Now You See Me, Now You Don't: A brief history of Duke international students

“All roads lead to the United States”: Foreign Students in the Postwar Era

Historical Background

Foreign student enrollment experienced a shrink during the wartime. Records from the University Registrar indicate that in 1942, there were 23 foreign students, about 10 of them enrolled in Women’s College, while by the end of 1945, there were only about 8 students, most of whom from Latin America.

Campaign of Truth

 The Educational exchange was considered one means to engage in "Campaign of Truth".A pamphlet about the campaign was found in records of 1950s in the archive

With the restoration of peace in 1945, there has been a growing enthusiasm in educational and cultural exchange internationally against the backdrop of the growing Cold War tensions. President Truman launched the Campaign of Truth after the war, encouraging international propaganda of the American democracy so that false impressions about America overseas could be eliminated. 

The United States has emerged as a popular destination for many ambitious foreign students as it came out of the battlefield not only intact but even stronger than ever: stable economic booms after the war, free of physical destruction suffered by European countries, dominant military power with nuclear weapon… The 1950s was “the beginning of the American century”, and it was now “all roads lead to the United States”. 

Summer Orientation

Each year about 40 foreign students attended this six-week summer orientation program at Duke. After the program, they usually went to other colleges to pursue official study. 

Courtesy of University Archive

The International Studies Center

During this period, the foreign students came to study at Duke were mostly exchange students and they were usually funded by scholarship programs or by the States Department.

One notable exchange program funded by the States and administrated by the Institute of International Education (IIE) was the Fulbright Exchange Program, through which students from Europe, Australia, and Asia came to study in U.S. colleges.
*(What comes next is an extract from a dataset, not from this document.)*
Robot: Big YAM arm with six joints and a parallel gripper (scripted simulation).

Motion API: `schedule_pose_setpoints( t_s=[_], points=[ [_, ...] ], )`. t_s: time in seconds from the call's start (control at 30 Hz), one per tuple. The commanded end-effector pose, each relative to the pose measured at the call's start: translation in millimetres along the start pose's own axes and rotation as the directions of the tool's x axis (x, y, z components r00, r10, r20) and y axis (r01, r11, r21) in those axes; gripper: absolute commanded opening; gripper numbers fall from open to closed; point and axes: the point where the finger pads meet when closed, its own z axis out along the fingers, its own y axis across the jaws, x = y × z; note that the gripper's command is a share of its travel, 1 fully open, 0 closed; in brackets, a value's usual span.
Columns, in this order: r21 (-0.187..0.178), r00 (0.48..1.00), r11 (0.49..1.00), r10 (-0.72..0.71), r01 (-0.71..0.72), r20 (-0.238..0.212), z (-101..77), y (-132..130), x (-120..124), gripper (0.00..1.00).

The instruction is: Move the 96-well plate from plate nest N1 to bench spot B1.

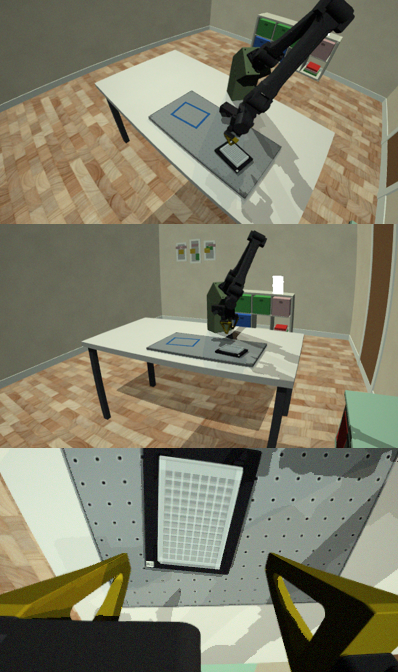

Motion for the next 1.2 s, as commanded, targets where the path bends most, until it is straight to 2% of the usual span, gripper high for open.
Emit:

Many Fulbright scholars came to Duke from 1951 to 1957 for an orientation program, known officially as international studies center. The program was organized under a contract with IIE. The primary purpose of the program was, according to a 1959 report by the Committee on Foreign Student program, “the introduction of the American life, University life, and the improvement of student’s command of English”. 
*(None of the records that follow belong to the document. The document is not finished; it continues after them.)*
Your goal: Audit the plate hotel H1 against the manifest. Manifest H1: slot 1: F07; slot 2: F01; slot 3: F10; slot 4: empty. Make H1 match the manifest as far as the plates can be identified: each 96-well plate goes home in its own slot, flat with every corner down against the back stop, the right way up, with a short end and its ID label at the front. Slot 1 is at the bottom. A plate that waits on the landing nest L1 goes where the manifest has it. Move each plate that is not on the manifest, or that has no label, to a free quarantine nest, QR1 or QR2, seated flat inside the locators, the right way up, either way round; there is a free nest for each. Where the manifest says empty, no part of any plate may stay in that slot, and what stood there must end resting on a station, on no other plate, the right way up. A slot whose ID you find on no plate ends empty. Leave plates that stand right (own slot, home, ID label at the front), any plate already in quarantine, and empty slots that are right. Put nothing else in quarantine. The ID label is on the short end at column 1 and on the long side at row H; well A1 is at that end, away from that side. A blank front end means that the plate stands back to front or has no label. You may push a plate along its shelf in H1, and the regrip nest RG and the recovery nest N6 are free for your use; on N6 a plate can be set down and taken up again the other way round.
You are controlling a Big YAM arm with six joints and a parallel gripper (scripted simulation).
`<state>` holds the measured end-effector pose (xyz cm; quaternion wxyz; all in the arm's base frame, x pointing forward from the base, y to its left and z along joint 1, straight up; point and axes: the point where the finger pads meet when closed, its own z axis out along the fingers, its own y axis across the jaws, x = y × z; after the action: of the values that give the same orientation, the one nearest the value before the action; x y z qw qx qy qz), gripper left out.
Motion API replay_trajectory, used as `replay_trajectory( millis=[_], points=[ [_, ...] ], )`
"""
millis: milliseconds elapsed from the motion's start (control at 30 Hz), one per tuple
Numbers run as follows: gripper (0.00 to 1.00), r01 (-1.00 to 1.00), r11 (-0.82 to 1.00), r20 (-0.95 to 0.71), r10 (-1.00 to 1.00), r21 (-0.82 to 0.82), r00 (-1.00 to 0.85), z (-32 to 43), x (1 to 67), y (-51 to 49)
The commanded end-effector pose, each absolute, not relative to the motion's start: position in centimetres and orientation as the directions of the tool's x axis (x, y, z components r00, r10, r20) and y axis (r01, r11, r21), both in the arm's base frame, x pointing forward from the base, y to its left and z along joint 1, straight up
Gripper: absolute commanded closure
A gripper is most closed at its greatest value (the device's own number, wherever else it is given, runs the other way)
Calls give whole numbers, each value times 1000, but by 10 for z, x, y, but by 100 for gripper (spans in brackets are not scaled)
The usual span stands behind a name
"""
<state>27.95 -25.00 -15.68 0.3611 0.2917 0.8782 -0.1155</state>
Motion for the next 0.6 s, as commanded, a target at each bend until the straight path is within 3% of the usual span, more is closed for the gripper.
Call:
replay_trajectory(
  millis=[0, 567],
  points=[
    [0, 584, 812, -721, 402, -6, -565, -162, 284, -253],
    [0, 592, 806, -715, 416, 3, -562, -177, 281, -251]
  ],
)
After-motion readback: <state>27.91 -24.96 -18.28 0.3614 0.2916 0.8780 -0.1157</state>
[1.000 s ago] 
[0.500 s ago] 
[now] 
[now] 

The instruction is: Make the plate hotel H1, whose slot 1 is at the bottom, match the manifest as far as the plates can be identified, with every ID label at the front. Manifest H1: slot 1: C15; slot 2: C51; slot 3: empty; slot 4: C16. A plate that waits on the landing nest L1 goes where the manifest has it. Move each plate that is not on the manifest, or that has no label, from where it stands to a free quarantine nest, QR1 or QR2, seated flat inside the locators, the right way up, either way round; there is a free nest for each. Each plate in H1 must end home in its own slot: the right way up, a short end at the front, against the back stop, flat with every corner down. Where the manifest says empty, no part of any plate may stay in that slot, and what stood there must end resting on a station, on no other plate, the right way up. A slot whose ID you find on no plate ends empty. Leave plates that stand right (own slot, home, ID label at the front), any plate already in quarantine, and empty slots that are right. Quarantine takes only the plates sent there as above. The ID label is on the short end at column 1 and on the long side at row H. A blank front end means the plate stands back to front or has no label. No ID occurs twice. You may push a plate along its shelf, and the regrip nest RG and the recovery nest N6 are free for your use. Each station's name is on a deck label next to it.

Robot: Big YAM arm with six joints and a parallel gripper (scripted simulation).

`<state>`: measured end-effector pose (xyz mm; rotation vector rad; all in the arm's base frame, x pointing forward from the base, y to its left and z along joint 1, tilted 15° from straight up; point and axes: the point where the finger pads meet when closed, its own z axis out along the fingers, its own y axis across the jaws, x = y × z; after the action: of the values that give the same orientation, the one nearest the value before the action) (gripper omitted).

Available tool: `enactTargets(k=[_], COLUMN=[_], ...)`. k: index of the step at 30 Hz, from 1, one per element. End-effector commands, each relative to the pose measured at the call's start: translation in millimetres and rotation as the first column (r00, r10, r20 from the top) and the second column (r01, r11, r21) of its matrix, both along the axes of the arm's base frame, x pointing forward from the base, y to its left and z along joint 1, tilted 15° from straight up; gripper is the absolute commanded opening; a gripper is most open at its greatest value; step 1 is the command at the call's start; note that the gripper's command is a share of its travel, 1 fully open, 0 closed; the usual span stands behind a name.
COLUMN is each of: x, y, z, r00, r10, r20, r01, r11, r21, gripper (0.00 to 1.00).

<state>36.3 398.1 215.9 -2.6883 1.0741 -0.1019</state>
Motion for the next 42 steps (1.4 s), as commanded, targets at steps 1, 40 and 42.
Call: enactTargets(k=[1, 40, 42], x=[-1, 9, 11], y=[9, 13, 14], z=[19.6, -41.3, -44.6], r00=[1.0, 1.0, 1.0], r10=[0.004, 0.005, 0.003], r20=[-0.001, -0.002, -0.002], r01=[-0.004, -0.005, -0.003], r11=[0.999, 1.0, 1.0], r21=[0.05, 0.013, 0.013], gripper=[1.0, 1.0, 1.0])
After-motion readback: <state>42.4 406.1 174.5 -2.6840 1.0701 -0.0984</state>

At Duke, some of the activities of the orientation program were combined with that of the Summer Session so that domestic students and foreign students could interact with each other. 
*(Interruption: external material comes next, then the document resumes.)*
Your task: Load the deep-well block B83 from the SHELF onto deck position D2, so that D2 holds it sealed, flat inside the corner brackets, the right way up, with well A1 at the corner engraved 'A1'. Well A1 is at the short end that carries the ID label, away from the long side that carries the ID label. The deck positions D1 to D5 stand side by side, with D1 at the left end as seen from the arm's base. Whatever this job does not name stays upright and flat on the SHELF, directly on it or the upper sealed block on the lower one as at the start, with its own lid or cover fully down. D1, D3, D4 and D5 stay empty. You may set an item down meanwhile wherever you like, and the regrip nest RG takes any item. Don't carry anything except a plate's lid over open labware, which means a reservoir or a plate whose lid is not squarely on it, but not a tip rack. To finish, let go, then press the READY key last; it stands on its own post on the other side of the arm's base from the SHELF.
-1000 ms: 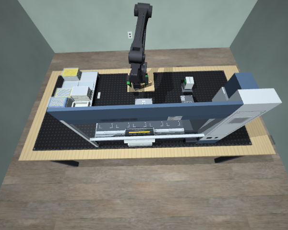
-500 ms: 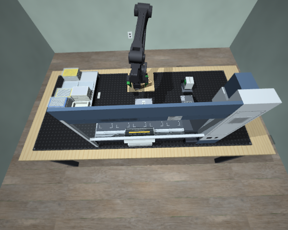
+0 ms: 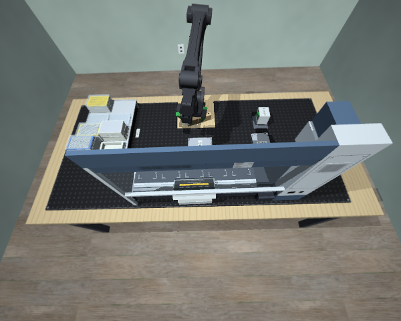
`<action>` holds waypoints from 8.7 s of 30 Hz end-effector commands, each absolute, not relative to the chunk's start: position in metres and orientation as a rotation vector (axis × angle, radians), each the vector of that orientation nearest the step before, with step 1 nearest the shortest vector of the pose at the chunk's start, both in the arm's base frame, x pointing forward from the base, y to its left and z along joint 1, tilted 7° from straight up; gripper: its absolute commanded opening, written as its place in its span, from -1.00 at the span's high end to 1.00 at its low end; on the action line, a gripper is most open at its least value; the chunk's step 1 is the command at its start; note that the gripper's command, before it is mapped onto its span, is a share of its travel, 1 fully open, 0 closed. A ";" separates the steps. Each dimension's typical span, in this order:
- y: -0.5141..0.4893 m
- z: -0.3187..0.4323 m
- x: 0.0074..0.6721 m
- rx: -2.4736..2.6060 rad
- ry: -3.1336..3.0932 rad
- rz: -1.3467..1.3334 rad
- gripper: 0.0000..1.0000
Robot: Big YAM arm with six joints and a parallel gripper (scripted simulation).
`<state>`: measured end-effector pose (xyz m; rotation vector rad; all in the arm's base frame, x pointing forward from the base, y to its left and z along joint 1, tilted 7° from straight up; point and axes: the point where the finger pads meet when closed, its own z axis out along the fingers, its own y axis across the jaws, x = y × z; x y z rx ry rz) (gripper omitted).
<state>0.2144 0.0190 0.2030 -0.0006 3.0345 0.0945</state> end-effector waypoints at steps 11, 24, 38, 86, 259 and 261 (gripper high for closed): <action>0.019 0.235 0.233 0.410 2.928 0.132 -1.00; 0.019 0.234 0.233 0.732 2.875 0.161 -1.00; 0.019 0.234 0.233 0.920 2.828 0.177 -1.00; 0.019 0.234 0.233 1.448 2.624 0.219 -1.00; -0.419 0.205 0.248 1.972 2.318 0.154 -1.00; -0.424 0.205 0.248 1.972 2.318 0.154 -1.00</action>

Report on Foreign Student to Advisor

A report on foreign student Kim Key-Hyon, who attended t the orientation program at the University of Hawaii. He was described as "very reticent and shy" with" no leadership potential". 

About 10 institutions in the U.S. operated similar summer orientation program for foreign student in the early 1950s in collaboration with IIE. When the program ended and the student began their offical study in the U.S., a report of their performance at the orientation program would be sent to the foreign advisor of their current school. 

From these reports, we can get a sense of how some of the professors and students in America perceive these foreign students and the nature of the program. The report above, for example, mentions a professor's words to the shy and silent Korean student: "You're lucky to be going to orientation. You will have a six weeks' vacation at the expense of the U.S. Gov't". 

Possibly because of its homogenous culture, the Durham community took great interests in these foreign faces, and local newspapers in the 1950s made a fuss about their lives in the United States. 

The German Training Program

Another program operated at Duke around the same time called The German Training Program was probably less known, but a critical look at it reveals a lot about what’s really behind this post-war enthusiasm for educational exchange. 

German Student Report

The program was directed by three professors from the Department of Political Science. A report about the program was presented to President Edens and then passed on to the States Department. 

Sponsored by the U.S. Army, eleven young men (many of which were wartime veteran) from West Germany were selected to study law, economics and governmental affairs at Duke from 1949 to 1950 (nine stayed for the whole two years). In President Eden’s records was a 22-page detailed report of this program that intended to make the students see “democracy at work”. Special seminars were designed exclusively for the group to study “the principal political institutions and underlying principles of American government”, as well as reading The Federalist and Democracy in America. The report notes that initially the group was more interested in the “seamy” side of American political life, but later became more constructive in their criticism once they discovered “no attempt was made to conceal this aspect”. By the end, the report states that the program was a success as the German students’ attitudes had “moved from frank and frequently naïve criticism to one of unqualified and sometimes uncritical praises for [American] virtues”. It does acknowledge, on the other hand, that mutual understanding and insight into each other’s problems were gained. 

German training leaving
German training students leaving

German students were described by local newspapers as "new missionaries" who were eager to showcase the American way of life to their own people. News Clippings from the 1950s News Service File. 

When the nine students finished their study in 1950 and returned to Germany, acres of local newsprints were devoted to this event. They were charged as “the new missionaries” who would spread the gospel of American way of life and democracy. 

There seemed to be little difference compared to the beginning of the century: the institution still intended to educate its foreign students to become missionaries, except for this time, what they want to transmit was not the grace of God, but the secular doctrine of American way of life.  For the local community, attentions were fixated on superficial cultural differences that the foreign students brought along with them, and they were seeking novelty rather than actually appreciating diversity.